Communication is key
A healthy, productive work environment cannot exist in your veterinary practice without effective communication. Hold daily, weekly, and/or monthly team meetings to give employees the opportunity to voice concerns or questions with one another, and learn any new information from practice leaders. Any changes to the policies or operations of your practice should be communicated to all members of the team as directly as possible. Give and seek feedback regularly. Fostering an environment of open communication can alert you to potential problems before they take root. This also empowers employees to have a voice and to take ownership of the workplace culture.

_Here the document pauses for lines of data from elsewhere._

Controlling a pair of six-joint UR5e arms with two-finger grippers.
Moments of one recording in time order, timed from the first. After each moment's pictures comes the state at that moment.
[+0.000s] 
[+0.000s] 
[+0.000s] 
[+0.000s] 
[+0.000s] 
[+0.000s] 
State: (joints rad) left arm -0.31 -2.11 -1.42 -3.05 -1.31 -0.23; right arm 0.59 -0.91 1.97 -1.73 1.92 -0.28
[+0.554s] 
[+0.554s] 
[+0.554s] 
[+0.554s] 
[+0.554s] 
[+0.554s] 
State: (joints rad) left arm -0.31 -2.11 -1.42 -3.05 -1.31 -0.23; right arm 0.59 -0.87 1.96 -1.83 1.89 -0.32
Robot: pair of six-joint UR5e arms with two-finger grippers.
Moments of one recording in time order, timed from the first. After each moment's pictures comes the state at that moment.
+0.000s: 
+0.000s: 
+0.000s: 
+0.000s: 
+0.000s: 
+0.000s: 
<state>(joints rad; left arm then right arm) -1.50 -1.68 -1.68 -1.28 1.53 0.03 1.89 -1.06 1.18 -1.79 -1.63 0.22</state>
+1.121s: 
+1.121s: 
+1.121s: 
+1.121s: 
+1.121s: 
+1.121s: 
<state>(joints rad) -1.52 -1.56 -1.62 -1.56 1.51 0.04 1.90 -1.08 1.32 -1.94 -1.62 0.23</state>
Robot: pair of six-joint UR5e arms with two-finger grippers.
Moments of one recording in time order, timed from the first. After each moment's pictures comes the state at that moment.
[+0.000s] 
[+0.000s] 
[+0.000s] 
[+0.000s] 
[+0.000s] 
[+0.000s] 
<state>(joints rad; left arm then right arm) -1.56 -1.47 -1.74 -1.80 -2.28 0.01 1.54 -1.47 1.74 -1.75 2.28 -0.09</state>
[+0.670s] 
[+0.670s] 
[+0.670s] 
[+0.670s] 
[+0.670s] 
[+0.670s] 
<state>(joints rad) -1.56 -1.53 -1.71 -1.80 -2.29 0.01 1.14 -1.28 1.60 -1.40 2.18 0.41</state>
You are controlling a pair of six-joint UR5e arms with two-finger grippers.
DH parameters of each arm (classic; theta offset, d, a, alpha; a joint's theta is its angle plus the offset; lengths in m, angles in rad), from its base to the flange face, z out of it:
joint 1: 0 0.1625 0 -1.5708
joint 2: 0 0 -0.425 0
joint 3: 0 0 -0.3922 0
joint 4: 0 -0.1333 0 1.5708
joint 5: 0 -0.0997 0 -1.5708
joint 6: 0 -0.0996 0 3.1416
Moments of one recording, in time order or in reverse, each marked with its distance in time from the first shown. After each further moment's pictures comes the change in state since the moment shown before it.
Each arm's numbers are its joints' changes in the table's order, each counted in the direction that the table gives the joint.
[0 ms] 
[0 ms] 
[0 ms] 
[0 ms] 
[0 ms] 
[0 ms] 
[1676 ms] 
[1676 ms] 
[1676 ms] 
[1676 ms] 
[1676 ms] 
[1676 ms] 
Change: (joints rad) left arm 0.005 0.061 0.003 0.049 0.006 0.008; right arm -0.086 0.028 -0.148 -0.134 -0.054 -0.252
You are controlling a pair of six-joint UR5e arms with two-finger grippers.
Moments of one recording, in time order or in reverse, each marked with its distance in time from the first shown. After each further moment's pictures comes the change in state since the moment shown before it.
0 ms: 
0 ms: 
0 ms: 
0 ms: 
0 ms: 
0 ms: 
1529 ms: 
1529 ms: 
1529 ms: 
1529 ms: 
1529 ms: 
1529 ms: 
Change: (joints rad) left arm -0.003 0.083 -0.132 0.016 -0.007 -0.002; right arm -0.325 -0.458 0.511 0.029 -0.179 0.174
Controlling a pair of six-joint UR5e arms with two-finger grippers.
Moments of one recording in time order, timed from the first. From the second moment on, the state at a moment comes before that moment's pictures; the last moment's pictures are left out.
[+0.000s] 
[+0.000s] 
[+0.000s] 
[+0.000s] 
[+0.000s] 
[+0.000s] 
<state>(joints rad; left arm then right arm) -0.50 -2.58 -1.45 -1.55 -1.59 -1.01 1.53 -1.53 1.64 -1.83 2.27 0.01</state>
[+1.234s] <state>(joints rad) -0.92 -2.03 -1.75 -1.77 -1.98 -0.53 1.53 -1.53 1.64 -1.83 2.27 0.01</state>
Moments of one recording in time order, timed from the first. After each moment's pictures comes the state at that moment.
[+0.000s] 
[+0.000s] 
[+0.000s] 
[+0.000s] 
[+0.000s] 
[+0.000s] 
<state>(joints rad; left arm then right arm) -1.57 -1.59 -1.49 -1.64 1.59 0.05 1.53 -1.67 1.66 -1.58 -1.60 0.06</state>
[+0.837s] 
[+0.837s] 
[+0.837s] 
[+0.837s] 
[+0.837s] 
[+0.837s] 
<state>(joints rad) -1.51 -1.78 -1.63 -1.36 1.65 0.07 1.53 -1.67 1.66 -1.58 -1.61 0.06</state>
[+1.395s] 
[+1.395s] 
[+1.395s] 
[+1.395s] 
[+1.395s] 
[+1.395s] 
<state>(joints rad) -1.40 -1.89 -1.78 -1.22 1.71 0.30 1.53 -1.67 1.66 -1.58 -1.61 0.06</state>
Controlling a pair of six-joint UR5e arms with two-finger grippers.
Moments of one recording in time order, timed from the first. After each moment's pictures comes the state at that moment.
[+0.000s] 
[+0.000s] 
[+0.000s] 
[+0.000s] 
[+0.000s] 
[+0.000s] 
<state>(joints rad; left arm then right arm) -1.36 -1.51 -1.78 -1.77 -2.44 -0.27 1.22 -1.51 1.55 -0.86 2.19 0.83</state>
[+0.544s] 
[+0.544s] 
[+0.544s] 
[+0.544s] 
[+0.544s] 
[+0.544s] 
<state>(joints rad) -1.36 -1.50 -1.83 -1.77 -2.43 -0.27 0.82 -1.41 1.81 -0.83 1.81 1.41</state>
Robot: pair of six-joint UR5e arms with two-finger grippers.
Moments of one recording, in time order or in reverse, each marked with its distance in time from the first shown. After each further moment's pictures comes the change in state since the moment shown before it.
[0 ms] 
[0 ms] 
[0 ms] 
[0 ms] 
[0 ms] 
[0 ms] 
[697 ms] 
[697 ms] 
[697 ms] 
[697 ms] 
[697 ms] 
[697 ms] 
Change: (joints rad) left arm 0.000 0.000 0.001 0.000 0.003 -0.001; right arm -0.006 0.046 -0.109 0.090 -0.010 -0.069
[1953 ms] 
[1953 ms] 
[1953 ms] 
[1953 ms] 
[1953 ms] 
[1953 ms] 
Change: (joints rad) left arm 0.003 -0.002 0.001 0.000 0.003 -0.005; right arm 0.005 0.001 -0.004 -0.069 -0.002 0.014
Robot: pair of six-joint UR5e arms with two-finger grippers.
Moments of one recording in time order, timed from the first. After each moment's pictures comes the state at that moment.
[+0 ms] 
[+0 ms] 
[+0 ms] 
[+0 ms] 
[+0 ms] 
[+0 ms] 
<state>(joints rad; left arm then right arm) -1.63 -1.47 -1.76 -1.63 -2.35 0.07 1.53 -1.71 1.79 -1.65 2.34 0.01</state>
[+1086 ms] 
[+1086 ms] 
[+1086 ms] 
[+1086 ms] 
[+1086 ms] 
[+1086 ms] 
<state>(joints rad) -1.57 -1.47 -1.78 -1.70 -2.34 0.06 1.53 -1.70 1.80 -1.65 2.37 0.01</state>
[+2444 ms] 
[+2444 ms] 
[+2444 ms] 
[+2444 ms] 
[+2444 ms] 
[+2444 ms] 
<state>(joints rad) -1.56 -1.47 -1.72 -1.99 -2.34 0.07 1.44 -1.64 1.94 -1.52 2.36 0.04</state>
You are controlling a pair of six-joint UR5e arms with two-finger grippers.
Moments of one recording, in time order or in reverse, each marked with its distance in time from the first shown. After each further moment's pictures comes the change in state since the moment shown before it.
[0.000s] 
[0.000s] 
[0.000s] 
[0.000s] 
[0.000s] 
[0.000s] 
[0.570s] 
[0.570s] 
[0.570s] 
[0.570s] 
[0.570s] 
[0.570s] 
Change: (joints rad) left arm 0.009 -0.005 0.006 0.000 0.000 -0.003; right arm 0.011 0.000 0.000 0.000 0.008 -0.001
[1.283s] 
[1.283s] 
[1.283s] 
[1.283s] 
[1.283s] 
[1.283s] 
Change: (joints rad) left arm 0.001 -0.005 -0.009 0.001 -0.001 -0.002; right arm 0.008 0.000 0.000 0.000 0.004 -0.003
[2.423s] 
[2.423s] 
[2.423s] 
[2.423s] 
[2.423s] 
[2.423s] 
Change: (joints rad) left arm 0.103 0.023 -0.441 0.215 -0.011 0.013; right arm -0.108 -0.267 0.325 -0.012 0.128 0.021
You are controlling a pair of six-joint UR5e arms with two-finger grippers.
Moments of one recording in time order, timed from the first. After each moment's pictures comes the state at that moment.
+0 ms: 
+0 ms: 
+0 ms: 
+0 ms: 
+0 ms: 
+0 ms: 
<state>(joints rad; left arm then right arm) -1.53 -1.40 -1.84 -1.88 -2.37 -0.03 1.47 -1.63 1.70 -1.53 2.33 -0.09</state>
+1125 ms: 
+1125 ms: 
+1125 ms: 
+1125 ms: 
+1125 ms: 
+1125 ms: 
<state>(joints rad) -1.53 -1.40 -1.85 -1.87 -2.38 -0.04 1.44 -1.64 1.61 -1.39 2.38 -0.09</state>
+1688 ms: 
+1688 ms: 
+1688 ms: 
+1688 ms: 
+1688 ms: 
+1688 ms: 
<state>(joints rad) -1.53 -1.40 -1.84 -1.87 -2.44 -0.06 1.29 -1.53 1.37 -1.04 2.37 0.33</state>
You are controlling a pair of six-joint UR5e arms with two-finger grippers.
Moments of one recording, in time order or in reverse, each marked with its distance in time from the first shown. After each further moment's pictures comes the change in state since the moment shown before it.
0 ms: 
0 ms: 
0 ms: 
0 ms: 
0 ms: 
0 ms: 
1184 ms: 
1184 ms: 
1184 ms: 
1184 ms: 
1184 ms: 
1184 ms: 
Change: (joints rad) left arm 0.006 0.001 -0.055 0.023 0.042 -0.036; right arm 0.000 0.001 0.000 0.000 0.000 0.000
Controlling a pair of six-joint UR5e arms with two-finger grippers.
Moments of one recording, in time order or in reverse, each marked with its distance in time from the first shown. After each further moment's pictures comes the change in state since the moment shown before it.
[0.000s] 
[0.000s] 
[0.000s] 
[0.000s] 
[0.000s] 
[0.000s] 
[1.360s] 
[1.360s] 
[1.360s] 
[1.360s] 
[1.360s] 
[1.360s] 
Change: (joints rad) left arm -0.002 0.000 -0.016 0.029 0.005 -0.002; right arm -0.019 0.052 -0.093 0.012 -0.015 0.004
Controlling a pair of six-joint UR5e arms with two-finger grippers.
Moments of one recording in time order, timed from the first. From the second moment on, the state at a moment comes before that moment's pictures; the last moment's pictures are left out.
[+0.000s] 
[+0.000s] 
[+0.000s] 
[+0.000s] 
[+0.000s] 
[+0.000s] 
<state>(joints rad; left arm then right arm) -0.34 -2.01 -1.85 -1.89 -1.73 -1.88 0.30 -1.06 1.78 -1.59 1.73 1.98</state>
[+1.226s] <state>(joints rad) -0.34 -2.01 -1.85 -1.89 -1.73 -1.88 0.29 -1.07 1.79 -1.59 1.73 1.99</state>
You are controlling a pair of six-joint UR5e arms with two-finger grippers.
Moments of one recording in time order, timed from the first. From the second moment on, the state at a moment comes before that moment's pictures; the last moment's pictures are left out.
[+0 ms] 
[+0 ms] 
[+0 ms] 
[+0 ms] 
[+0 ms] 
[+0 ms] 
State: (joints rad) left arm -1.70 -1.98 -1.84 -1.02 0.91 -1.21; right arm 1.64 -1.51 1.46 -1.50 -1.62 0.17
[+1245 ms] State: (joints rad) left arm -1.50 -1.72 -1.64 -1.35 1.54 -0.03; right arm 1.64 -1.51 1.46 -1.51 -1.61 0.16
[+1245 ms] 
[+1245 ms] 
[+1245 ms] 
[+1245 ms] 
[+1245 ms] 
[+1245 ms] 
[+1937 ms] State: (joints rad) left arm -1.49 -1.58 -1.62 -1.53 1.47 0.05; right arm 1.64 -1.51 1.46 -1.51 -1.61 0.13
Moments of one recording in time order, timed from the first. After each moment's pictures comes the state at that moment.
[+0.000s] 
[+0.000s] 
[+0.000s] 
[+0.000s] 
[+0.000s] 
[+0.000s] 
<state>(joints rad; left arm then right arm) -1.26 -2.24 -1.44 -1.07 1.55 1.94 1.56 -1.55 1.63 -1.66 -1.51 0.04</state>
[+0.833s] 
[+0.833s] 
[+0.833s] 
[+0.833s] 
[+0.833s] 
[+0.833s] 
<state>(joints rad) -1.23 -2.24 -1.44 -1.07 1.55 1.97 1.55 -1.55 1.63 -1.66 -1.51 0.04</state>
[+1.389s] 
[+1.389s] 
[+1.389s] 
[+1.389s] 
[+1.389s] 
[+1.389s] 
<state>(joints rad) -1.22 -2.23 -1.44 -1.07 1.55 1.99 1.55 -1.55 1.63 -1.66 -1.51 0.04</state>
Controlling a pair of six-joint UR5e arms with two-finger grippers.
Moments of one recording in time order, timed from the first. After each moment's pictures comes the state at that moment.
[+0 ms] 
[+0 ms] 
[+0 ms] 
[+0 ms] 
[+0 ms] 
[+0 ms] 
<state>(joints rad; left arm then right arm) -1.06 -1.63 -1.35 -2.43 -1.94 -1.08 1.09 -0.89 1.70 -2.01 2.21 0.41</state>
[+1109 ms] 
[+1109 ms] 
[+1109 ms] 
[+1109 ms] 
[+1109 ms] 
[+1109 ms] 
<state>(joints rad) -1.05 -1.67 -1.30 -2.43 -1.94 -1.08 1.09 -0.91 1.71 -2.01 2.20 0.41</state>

Consider Your Hiring Practices
When hiring new staff members, it’s important to consider candidates’ values as well as their skill sets, because the members of your team will have a direct effect on your office’s culture. To determine if a potential hire is a cultural fit for your veterinary practice, ask questions about how they deal with frustration in the workplace, how they function within team dynamics, and how they go about resolving potential conflicts. Additionally, invest in your new hires by making sure they receive proper training about the office culture and values as well as the nuts and bolts of their job duties. When new staff are properly trained, they will be empowered to perform their jobs effectively, and existing employees will be free from the burden of compensating for their untrained counterparts.
Be Consistent
Be consistent about clinic policies, communication, and adherence to your values in order to create a non-toxic atmosphere. Consistency establishes clear expectations about policy enforcement and day-to-day operations at your clinic, reducing unnecessary frustration and resentment.. Consistent communication helps keep all members of your team informed and up to speed, and allows for improvements based on two-way feedback. Team meetings and feedback sessions become less meaningful when they are sporadic, so strive for a regular schedule. And being consistent about your values creates the culture of the workplace. It’s not enough to simply name a set of values; you must strive to live up to them every day.
Show Appreciation
When staff feel undervalued, it can lead to low morale and a toxic culture. Show appreciation for your staff’s efforts in public or in private, through whatever methods will be most meaningful to your team. Recognize your employees’ contributions and highlight the difference they make in the lives of their coworkers and the patients they care for.